In his homily at the convent, Bishop Gilbert paid tribute to Auxiliary Bishop Edward M. Rice of St. Louis, who helped to pay for the community to be established.
He said he met Bishop Rice in Rome last September and told him he had asked the Nashville Dominicans to found a community in his diocese.
Bishop Gilbert said: “Then he astonished me, ‘Do you know, ever since I heard that convent was empty, I’ve been praying the Nashville Dominicans would fill it’ (said Bishop Rice). And he went on, ‘If you want to re-evangelize Scotland, they’re the people who’ll do it. I’ll write to the prioress general, tell her she must accept your invitation, and I’ll pay the fare over for one of the sisters.’ All of which he did.”
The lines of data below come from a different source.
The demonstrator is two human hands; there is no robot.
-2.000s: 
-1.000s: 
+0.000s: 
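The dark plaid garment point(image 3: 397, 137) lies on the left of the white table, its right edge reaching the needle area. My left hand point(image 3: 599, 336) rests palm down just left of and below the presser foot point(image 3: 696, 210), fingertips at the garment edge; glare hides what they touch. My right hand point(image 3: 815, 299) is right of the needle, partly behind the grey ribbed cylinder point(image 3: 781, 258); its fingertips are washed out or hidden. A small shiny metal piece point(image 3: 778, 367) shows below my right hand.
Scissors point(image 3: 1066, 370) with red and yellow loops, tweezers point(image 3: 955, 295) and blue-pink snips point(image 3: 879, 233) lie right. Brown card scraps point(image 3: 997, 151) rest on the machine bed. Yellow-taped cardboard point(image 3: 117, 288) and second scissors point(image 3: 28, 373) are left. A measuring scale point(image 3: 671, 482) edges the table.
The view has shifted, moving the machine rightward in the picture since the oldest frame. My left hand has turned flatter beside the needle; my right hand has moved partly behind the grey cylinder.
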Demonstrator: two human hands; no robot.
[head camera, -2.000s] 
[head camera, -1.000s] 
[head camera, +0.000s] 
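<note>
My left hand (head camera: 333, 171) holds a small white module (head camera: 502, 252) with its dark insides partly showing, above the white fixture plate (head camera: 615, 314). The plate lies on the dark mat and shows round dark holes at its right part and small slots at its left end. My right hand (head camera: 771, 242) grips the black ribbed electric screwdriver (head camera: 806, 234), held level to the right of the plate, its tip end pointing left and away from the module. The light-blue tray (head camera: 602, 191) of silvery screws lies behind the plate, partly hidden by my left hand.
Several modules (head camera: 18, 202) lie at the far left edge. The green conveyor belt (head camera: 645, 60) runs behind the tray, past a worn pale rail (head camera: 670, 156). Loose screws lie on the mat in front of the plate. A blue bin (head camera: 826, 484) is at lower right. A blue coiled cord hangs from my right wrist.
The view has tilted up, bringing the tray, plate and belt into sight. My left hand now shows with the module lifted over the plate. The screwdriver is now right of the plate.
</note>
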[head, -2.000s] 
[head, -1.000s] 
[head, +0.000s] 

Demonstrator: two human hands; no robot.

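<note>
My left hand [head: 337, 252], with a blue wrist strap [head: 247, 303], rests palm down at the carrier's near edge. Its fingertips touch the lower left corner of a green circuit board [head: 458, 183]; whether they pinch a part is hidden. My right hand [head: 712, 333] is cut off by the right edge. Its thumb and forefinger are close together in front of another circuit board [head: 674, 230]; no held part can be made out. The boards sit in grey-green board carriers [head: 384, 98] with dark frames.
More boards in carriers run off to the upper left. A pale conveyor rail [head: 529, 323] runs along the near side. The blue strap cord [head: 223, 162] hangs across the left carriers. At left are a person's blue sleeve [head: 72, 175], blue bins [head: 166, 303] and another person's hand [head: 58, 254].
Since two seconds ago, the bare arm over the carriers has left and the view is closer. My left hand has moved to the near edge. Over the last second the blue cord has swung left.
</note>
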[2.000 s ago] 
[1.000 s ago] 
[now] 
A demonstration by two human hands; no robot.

Bishop Gilbert said that after two visits by the nuns with their prioress general, Mother Anne Marie Karlovic, finally “our U.S. cavalry galloped over the hill, or more precisely descended from airplanes” on the Aug. 20 feast of St Bernard.
Writing in “Light of the North,” the magazine of the Diocese of Aberdeen, the Nashville Dominicans sent a message to local Catholics announcing their arrival.
“We are very mindful of the fact that our four sisters join other wonderful religious women already serving in the Diocese of Aberdeen, as well as countless religious communities who have worked and sacrificed in centuries past for the church in Scotland,” the sisters wrote.
“This is truly moving for us to realize, and we thank Bishop Hugh for allowing us this opportunity to serve,” they added.
The Nashville Dominicans were founded in 1860; it is one of the youngest and fastest-growing communities of religious sisters in the U.S.
The sisters operate more than 30 schools in 19 U.S. dioceses and archdioceses and have communities in Italy, Canada and Australia.